In accordance with the twelfth feature of the invention, the metal film formed on the object is removed to have one tenth of the thickness at the removing step, and the plating method further comprises the step of secondly removing a superfluous metal film on the object by executing a chemical mechanical polishing after finishing the removing step.
In accordance with the thirteenth feature of the invention, the above plating method further comprises the step of forming a barrier metal layer on the object to be processed.
In accordance with the fourteenth feature of the invention, the above plating method further comprises the step of forming a seed layer on the object to be processed.
In accordance with the fifteenth feature of the invention, the above plating method further comprises the step of allowing the backward current to flow through the object and the electrode plate thereby to remove a part of the barrier metal layer formed on the object.

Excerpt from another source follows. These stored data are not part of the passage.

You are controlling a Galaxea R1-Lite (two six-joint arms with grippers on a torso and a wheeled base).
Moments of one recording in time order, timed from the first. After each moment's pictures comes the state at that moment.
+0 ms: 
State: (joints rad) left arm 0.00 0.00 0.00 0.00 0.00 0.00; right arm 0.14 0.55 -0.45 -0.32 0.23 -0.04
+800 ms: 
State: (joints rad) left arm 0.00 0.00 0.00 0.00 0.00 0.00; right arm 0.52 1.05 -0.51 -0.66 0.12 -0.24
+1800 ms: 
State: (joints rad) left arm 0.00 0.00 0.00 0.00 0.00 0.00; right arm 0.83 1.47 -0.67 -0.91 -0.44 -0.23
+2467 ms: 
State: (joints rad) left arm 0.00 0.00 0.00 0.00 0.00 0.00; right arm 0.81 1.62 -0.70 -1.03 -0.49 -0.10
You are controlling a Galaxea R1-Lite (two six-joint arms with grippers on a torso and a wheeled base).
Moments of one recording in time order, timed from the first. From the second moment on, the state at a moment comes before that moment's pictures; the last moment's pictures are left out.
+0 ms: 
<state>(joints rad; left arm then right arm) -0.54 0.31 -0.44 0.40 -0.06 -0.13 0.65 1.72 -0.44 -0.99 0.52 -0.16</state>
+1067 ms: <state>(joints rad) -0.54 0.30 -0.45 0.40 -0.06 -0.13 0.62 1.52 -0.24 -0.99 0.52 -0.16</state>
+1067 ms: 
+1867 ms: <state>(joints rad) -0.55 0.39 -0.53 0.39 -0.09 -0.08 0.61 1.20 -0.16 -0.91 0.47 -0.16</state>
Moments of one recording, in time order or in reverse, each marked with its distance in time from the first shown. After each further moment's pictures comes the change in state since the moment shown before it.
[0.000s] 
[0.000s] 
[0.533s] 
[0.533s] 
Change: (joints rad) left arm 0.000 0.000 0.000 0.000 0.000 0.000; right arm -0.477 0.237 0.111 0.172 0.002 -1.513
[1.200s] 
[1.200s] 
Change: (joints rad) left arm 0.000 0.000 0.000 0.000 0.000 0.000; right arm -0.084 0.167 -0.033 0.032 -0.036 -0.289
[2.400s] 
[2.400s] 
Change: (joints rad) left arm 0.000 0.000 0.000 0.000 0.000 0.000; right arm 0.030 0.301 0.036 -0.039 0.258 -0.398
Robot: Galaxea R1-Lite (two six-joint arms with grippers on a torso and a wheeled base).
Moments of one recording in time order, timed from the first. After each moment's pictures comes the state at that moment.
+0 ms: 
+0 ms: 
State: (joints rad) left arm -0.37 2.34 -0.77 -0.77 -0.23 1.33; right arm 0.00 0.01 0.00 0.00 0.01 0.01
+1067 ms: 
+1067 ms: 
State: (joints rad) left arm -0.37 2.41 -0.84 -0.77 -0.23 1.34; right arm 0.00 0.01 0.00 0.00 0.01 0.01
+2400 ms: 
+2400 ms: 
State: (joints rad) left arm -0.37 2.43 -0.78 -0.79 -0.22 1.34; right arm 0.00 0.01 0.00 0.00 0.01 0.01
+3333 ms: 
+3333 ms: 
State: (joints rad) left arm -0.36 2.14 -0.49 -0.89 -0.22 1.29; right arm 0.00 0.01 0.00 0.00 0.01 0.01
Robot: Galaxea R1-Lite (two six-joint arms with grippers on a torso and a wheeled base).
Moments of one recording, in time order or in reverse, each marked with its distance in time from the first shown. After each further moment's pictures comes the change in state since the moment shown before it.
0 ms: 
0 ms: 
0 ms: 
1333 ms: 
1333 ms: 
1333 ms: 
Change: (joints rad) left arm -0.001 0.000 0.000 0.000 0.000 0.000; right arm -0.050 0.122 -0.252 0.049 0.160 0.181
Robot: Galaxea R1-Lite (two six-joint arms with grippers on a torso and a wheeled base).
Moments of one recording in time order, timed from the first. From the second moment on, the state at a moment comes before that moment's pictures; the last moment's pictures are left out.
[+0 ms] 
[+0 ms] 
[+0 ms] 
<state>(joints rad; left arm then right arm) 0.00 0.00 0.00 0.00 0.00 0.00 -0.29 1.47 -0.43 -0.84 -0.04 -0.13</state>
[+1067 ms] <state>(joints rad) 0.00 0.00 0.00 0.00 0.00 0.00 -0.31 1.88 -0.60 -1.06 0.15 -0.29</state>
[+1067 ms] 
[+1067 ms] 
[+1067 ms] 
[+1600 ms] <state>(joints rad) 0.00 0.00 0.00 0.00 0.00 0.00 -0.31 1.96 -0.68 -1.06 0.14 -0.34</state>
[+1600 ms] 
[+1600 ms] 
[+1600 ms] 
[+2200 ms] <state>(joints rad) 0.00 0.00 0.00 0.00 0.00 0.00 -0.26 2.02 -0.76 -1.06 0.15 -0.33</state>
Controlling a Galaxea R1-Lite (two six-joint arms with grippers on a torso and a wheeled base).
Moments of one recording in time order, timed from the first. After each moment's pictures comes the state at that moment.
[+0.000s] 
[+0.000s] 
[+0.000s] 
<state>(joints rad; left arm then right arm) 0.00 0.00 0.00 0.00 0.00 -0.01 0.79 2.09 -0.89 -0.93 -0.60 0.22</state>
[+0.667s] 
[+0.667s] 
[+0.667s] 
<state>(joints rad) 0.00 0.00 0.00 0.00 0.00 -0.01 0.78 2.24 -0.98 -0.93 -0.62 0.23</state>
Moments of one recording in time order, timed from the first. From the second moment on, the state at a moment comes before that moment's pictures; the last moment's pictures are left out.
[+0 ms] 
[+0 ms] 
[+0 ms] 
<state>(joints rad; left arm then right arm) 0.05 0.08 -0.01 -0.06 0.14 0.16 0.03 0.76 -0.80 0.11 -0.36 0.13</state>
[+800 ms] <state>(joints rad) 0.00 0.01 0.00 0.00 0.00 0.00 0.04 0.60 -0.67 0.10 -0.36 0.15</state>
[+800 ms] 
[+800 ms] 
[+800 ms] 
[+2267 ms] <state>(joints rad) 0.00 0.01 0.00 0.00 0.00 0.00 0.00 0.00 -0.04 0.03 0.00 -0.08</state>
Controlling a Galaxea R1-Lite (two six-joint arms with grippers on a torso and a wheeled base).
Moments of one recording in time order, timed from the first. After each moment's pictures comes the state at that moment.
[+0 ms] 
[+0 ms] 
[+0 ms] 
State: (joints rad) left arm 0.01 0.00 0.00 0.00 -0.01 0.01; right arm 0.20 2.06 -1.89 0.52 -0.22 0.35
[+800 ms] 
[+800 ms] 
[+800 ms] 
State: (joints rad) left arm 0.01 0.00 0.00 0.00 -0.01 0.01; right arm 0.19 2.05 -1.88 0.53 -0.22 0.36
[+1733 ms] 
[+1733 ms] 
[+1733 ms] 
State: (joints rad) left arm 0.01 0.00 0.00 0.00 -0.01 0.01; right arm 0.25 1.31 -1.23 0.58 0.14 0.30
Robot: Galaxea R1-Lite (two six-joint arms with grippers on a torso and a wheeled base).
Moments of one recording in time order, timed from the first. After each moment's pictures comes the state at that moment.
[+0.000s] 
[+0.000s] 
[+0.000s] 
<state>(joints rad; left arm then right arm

In accordance with the sixteenth feature of the invention, it is characterized by a plating device for plating an object to be processed, comprising a cell allowing the object and an electrode plate to be dipped therein, the cell being capable of accommodating a solution containing designated metal ions for plating; a switch for connecting the object and the electrode plate to a desired polarity of a power source of direct current; and a control unit for controlling the switch in a manner that a forward current flows through the object and the electrode in case of forming a metal film originated from the designated metal ions on the object, while a backward current flows through the object and the electrode in case of removing a surplus of the metal film formed on the object. This plating device allows the backward current to flow in case of removing the superfluous metal film.
In accordance with the seventeenth feature of the invention, it is characterized by a plating system comprising a transporting device for transporting an object to be processed; a plating device for applying a plating process on the object; and a cleaning device for washing and cleaning the object subjected to the plating process. Also in this plating system, the plating device includes a cell allowing the object and an electrode plate to be dipped therein, the cell being capable of accommodating a solution containing designated metal ions for plating; a switch for connecting the object and the electrode plate to a desired polarity of a power source of direct current; and a control unit for controlling the switch in a manner that a forward current flows through the object and the electrode in case of forming a metal film originated from the designated metal ions on the object, while a backward current flows through the object and the electrode in case of removing a surplus of the metal film formed on the object. The plating system has an operation similar to that of the above plating device.
In accordance with the eighteenth feature of the invention, the plating system further comprises a barrier metal etching bath for removing the barrier metal layer from the object.
In accordance with the nineteenth feature of the invention, the plating system further comprises a device having a function to measure a film thickness of a plating layer.
In accordance with the twentieth feature of the invention, the plating system further comprises an annealing device for performing an annealing process.